I'll give you a recent example. A hypertension trial needed people who were hypertensive, but if you had been prescribed certain anti-hypertensive meds you were excluded – without realizing it's a frontline therapy. So that's 95% population gone, and there was no real clinical reason for that. Finding patients is the easy part, but making sure they have a smooth journey and the actual trial retains them has been the hard part. So like 90% of our effort goes to overseeing the sites, managing the sites, collecting all the data, monitoring the data, all that stuff after the patient recruitment.
Then there's a load of stuff that we've started doing around centralized real-time monitoring, like monitoring clinical trial data as it comes in. It’s very poorly adopted throughout the industry, because you need to have all the data in one consistent format, which is something we can do because we're providing the database and managing all the sites. But we’re seeing huge impacts because if a piece of data is wrong, we can spot it in real time and often follow up with the site while the participant is still there. We can see things like adverse events. So if participants had a safety issue, we can pick it up much faster than waiting for someone to go out and inspect paper records. We're really just scratching the surface of the benefits that’s having, and I'm really excited about what we can do with centralized real-time monitoring over the next five years.

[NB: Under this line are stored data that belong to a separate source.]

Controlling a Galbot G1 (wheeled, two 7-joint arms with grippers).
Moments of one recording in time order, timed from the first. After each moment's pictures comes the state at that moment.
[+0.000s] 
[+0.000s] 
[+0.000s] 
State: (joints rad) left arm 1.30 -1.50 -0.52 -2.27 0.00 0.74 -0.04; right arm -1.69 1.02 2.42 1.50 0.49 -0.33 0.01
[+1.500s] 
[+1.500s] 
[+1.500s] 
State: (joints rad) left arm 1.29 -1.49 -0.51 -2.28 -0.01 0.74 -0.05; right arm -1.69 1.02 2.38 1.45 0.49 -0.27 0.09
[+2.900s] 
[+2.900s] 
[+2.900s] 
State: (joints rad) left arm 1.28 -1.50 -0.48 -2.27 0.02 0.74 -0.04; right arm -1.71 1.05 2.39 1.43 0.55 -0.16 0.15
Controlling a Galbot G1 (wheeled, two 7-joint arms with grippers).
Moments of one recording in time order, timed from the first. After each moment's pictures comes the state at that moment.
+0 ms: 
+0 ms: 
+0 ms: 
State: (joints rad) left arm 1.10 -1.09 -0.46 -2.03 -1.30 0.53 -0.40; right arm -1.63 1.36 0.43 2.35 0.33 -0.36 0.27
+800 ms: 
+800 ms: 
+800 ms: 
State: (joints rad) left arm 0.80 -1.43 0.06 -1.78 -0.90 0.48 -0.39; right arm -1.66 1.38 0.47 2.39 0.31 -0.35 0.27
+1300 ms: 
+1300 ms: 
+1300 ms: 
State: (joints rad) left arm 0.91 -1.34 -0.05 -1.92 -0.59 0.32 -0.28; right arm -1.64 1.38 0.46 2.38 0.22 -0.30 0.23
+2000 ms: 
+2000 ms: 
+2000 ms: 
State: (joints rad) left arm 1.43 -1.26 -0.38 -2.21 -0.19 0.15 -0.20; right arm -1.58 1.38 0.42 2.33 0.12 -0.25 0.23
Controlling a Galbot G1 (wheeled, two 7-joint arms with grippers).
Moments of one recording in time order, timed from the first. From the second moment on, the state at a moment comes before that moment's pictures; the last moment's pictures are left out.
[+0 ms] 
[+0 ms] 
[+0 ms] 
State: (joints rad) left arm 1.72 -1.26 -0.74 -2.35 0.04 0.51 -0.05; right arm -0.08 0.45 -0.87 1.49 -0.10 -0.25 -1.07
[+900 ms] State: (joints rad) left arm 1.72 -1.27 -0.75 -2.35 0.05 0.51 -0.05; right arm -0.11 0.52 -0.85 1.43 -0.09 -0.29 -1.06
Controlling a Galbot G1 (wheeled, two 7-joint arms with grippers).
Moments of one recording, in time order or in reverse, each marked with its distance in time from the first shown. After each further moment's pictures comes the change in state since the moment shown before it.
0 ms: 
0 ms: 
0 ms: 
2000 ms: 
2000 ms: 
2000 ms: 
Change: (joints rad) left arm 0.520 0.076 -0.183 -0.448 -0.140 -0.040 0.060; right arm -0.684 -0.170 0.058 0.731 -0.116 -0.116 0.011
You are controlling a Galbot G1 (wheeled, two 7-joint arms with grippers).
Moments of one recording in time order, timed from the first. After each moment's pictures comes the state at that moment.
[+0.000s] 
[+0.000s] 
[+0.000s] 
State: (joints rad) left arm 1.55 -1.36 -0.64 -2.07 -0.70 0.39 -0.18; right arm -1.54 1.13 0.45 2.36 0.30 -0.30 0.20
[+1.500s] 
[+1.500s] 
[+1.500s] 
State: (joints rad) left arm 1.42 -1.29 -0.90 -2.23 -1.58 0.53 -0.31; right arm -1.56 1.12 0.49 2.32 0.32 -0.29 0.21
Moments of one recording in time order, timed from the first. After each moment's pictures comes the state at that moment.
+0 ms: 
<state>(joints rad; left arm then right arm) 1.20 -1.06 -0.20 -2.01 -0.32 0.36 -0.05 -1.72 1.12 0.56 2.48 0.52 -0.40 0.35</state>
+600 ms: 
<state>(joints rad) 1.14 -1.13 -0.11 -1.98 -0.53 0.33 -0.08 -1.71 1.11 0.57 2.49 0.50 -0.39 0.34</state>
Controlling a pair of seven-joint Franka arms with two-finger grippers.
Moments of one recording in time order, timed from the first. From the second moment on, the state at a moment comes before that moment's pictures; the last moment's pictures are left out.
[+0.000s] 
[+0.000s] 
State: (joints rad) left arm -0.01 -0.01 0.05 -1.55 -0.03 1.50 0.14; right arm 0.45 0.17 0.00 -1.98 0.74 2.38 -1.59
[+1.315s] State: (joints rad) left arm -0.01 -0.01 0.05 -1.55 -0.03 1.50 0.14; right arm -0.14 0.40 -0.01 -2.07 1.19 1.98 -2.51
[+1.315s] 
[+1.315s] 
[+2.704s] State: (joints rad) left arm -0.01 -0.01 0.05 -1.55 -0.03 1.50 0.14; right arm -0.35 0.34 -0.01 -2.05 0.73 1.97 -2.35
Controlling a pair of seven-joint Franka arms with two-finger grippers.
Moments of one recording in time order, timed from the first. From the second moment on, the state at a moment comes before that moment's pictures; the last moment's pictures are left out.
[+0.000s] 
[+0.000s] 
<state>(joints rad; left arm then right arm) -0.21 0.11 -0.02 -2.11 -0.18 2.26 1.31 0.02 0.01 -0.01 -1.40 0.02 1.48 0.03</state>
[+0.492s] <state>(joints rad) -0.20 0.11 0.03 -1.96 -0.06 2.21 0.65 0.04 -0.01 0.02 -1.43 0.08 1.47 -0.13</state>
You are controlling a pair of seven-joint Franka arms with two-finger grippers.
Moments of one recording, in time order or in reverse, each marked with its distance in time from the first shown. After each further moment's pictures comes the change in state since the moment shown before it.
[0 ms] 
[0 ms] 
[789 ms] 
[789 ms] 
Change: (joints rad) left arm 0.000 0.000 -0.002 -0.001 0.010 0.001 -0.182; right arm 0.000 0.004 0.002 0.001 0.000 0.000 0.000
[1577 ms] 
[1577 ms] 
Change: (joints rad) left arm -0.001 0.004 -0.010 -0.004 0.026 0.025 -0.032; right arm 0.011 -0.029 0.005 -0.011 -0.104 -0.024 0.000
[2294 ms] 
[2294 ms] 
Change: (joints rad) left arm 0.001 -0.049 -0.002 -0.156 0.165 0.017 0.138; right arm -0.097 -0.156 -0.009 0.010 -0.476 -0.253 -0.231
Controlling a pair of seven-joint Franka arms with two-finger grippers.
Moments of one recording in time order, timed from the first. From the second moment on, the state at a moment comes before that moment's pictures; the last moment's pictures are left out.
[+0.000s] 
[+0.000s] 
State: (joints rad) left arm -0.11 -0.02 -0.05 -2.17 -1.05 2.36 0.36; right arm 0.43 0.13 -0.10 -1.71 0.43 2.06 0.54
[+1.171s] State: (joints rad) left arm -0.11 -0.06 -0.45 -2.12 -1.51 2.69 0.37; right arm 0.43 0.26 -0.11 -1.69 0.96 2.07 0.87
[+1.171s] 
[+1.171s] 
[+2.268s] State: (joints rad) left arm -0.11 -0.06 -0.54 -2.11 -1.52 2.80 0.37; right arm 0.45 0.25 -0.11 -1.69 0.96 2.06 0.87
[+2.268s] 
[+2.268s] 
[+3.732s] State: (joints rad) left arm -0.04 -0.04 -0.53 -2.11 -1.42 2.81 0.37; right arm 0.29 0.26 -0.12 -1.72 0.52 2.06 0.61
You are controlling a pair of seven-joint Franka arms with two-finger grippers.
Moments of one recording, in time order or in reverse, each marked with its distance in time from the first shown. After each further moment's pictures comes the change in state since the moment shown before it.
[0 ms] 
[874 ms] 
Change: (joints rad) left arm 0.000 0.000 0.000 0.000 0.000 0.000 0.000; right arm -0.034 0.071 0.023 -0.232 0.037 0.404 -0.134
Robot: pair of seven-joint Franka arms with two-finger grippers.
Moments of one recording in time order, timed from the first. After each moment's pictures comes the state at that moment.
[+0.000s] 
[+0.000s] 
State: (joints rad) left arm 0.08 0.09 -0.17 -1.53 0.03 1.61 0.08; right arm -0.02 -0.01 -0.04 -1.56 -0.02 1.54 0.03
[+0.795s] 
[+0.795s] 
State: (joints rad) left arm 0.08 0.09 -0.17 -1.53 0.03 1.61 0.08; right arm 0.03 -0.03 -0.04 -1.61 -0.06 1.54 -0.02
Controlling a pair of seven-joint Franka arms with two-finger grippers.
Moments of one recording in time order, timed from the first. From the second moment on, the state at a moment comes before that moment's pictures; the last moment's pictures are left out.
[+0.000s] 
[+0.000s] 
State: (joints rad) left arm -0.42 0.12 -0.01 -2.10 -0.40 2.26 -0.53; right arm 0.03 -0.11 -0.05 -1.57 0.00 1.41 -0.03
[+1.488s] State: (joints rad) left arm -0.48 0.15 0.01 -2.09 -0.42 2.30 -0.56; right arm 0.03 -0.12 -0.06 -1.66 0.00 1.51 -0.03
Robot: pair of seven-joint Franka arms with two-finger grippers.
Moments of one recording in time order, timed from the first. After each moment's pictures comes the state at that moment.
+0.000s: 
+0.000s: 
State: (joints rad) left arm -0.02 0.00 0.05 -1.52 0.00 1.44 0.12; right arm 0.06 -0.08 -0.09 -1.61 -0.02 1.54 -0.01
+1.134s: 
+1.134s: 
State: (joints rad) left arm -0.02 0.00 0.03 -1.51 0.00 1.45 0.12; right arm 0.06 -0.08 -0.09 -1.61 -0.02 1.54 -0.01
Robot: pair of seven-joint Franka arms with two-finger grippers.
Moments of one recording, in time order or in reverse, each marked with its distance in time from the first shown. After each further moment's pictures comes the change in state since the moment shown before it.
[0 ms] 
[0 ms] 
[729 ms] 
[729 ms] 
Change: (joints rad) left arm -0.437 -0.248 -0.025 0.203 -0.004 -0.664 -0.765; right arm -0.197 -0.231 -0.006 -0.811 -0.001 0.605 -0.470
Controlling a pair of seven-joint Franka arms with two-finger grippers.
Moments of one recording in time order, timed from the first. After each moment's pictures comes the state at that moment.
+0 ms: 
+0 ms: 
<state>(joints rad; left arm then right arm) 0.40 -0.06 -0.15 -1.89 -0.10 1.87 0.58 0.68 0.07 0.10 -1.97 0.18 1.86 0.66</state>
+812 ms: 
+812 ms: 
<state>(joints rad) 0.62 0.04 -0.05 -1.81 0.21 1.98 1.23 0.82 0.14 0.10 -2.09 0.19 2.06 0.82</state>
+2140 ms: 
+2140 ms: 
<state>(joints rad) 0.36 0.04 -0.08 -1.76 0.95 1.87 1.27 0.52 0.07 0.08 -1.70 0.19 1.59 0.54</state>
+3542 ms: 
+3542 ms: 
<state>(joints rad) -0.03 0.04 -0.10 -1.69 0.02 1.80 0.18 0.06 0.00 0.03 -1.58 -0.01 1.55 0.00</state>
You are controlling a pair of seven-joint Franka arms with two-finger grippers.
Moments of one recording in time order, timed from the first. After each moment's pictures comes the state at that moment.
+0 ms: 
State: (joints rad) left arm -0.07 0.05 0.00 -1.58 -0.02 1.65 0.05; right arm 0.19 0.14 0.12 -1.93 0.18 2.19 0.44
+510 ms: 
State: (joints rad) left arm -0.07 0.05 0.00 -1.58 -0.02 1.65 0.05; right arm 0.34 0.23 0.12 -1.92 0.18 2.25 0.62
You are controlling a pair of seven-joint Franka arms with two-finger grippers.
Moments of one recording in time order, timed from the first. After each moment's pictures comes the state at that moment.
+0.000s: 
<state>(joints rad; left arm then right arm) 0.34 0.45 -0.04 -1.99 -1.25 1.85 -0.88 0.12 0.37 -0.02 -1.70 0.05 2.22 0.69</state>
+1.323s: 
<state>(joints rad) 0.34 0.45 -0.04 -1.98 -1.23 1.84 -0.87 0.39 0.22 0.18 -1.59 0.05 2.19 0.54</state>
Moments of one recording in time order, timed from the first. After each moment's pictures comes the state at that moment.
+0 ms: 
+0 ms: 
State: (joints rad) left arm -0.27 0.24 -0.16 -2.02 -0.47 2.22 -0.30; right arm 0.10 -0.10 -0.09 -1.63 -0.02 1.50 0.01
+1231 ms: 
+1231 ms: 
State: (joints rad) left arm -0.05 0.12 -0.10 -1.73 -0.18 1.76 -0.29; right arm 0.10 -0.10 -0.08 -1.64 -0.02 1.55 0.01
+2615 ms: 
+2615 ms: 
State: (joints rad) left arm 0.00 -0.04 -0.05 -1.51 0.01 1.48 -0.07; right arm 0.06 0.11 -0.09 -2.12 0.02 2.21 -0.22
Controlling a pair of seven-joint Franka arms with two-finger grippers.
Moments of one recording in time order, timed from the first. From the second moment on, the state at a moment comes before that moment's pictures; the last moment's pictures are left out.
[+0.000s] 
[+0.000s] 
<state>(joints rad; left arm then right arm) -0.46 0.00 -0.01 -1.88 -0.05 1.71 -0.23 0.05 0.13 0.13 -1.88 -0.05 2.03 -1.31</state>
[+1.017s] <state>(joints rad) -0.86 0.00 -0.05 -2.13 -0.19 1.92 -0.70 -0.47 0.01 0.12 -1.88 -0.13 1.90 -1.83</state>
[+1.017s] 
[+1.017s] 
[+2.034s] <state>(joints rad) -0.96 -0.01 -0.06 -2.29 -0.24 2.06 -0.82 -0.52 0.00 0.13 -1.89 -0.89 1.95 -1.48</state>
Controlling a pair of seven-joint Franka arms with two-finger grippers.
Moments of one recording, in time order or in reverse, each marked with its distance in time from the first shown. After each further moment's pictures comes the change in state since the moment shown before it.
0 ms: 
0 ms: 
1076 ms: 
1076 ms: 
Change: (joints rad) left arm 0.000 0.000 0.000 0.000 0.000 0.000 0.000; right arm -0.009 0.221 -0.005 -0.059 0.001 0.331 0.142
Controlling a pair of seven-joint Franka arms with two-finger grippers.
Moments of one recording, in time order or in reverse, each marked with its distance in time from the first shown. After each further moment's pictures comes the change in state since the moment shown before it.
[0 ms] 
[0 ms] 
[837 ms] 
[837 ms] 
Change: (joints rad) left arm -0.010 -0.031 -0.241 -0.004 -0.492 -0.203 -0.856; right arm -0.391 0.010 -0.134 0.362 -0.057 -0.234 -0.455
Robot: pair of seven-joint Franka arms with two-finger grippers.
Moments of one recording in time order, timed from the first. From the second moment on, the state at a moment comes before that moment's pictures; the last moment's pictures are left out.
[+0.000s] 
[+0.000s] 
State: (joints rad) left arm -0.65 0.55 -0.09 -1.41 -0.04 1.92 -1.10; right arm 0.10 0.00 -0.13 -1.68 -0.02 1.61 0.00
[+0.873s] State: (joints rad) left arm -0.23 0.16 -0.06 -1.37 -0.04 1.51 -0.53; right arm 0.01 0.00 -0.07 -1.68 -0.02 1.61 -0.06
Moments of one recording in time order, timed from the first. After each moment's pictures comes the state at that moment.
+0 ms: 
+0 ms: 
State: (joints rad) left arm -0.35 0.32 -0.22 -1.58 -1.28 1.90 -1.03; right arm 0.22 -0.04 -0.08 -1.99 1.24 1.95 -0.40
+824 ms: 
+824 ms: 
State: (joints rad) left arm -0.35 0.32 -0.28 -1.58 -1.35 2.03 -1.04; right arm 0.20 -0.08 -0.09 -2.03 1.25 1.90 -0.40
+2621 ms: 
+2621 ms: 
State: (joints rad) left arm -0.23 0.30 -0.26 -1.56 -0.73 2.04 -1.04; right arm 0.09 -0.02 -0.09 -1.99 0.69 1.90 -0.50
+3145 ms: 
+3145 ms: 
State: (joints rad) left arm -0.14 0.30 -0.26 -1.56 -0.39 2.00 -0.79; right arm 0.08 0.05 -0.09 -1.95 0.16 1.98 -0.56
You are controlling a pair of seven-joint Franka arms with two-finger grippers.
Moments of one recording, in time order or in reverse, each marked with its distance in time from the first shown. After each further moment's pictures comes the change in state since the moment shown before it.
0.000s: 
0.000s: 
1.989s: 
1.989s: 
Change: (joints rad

Clinical research is daunting, and it can be expensive, but it doesn't need to be hard if you're working with a partner where there are aligned incentives, where you're finding wins for the developer, the CRO and the patient. – Meri Beckwith
Another big mistake people make is they're too soft on the CROs who are running their clinical trials. We just see situations where the CRO is getting away with what’s basically fraud, doing things like massively overcharging for services, terrible cost control, and then just passing the cost on to manufacturers. Really, being incredibly lazy with how they design clinical trials, making it hard for patients to participate, bloating clinical trial designs intentionally, doing things that they know will lead to slower enrollment, because that's how they make more money. I get really upset about this because this impacts the lives of patients who are in the clinical trial as well.
Manufacturers should be demanding more from their CRO partners in terms of, how can we design this trial better? How can we align so the CRO is not being paid for failure? Clinical research is daunting, and it can be expensive, but it doesn't need to be hard if you're working with a partner where there are aligned incentives, where you're finding wins for the developer, the CRO and the patient.